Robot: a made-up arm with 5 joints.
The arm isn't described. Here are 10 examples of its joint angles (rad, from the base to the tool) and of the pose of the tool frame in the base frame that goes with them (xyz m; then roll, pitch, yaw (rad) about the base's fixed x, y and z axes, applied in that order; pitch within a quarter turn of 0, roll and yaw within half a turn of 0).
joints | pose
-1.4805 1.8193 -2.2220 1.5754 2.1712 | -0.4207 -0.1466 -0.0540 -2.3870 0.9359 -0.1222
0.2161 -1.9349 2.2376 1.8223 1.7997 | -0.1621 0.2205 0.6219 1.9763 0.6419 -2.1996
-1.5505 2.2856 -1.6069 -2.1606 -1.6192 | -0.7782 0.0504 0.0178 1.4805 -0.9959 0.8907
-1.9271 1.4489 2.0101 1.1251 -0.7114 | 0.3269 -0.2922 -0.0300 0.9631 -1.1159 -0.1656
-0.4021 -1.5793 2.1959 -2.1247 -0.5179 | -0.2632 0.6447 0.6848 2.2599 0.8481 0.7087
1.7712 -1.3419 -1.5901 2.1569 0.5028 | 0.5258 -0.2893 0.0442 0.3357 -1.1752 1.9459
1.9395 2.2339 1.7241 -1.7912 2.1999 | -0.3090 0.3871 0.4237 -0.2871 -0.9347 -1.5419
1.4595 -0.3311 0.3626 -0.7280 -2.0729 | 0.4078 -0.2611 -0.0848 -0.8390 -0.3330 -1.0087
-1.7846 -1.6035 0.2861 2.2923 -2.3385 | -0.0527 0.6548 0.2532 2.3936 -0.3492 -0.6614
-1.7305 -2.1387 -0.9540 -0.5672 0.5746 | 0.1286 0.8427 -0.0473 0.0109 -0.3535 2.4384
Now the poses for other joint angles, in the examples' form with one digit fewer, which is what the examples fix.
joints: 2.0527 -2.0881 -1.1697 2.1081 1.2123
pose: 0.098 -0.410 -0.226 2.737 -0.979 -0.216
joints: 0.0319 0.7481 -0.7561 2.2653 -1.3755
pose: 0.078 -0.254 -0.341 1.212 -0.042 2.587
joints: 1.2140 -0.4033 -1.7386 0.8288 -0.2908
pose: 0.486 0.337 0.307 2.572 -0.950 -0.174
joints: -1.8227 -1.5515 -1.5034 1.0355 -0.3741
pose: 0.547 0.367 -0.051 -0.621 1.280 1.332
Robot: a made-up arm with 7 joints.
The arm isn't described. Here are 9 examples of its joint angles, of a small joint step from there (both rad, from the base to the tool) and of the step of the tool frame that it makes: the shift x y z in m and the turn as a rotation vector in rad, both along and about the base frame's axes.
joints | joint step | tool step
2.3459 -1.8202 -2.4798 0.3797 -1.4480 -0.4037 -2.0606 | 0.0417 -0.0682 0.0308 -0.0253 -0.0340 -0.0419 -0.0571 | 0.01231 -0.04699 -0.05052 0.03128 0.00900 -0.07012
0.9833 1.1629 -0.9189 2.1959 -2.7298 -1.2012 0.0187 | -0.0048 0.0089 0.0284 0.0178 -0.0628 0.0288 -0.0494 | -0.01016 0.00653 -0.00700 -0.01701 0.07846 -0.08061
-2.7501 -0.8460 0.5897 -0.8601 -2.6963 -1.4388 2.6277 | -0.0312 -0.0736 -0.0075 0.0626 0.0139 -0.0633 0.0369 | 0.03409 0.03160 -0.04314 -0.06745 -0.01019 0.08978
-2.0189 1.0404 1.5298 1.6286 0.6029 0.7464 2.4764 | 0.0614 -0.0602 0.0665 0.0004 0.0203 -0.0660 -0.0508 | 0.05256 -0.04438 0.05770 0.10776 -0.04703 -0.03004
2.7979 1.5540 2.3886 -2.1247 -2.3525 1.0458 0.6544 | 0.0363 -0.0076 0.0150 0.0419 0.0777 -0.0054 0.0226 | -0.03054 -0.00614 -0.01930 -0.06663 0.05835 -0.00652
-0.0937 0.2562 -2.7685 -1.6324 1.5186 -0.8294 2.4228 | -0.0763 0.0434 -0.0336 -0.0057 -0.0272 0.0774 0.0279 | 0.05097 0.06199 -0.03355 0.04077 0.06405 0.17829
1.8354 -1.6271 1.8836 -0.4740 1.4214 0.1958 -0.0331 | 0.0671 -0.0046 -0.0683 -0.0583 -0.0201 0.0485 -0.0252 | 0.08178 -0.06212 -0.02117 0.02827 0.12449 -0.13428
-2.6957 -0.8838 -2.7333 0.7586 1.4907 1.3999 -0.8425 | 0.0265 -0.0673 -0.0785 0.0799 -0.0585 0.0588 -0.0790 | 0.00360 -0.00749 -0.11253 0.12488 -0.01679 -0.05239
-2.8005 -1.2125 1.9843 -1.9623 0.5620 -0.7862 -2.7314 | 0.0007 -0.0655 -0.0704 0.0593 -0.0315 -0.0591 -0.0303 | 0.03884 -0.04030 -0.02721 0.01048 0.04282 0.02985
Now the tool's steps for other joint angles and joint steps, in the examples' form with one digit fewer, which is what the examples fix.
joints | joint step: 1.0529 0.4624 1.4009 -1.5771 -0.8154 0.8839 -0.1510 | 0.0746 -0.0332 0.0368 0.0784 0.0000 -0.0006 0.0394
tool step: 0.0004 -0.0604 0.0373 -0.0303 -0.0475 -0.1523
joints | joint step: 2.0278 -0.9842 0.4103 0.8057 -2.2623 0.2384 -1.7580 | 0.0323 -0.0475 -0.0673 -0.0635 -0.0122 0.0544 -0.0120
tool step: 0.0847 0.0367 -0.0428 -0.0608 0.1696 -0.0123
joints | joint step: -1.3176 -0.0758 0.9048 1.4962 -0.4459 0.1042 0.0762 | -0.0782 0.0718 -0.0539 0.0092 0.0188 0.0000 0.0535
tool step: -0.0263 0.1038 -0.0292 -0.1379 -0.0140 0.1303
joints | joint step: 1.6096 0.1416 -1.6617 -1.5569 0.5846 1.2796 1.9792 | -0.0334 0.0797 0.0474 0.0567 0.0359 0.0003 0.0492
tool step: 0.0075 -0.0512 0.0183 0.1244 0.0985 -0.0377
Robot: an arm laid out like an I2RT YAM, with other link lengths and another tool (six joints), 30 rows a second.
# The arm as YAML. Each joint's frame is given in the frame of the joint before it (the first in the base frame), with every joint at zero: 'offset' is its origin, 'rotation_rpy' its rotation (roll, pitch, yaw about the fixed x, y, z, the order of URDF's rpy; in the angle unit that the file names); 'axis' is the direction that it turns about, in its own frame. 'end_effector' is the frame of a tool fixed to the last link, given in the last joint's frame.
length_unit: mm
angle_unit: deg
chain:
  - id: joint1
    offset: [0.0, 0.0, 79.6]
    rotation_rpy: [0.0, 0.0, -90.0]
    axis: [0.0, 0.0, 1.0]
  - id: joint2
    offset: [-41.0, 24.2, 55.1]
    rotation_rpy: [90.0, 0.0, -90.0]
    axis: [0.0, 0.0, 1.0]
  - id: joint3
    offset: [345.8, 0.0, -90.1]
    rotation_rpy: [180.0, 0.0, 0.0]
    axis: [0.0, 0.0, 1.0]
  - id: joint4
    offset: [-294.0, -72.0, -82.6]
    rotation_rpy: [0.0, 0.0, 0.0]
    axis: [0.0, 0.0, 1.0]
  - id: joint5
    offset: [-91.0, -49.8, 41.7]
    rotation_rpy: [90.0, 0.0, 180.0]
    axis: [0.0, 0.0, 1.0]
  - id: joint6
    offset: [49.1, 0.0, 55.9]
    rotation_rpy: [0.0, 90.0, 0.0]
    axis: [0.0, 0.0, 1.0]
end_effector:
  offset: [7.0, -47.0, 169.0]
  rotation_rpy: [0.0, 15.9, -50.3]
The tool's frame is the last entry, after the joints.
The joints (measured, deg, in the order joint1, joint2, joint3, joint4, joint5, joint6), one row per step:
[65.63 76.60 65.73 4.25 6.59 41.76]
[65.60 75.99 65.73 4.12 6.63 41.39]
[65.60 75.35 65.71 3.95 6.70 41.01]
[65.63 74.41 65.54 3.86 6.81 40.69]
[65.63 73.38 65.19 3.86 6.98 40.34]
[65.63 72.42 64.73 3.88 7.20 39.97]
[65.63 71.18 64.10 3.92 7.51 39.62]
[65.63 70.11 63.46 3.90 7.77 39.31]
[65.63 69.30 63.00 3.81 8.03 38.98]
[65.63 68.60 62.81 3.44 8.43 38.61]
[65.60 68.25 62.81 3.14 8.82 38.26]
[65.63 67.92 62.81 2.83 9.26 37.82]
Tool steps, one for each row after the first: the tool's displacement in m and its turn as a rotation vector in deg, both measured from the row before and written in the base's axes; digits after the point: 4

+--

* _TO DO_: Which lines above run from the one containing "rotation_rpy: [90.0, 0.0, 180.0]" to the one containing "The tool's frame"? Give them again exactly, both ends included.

* _YOUR SOLUTION_:
    rotation_rpy: [90.0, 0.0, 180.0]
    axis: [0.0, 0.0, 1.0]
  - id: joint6
    offset: [49.1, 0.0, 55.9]
    rotation_rpy: [0.0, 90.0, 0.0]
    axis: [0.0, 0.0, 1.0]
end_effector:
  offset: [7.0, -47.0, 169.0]
  rotation_rpy: [0.0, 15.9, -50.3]
The tool's frame is the last entry, after the joints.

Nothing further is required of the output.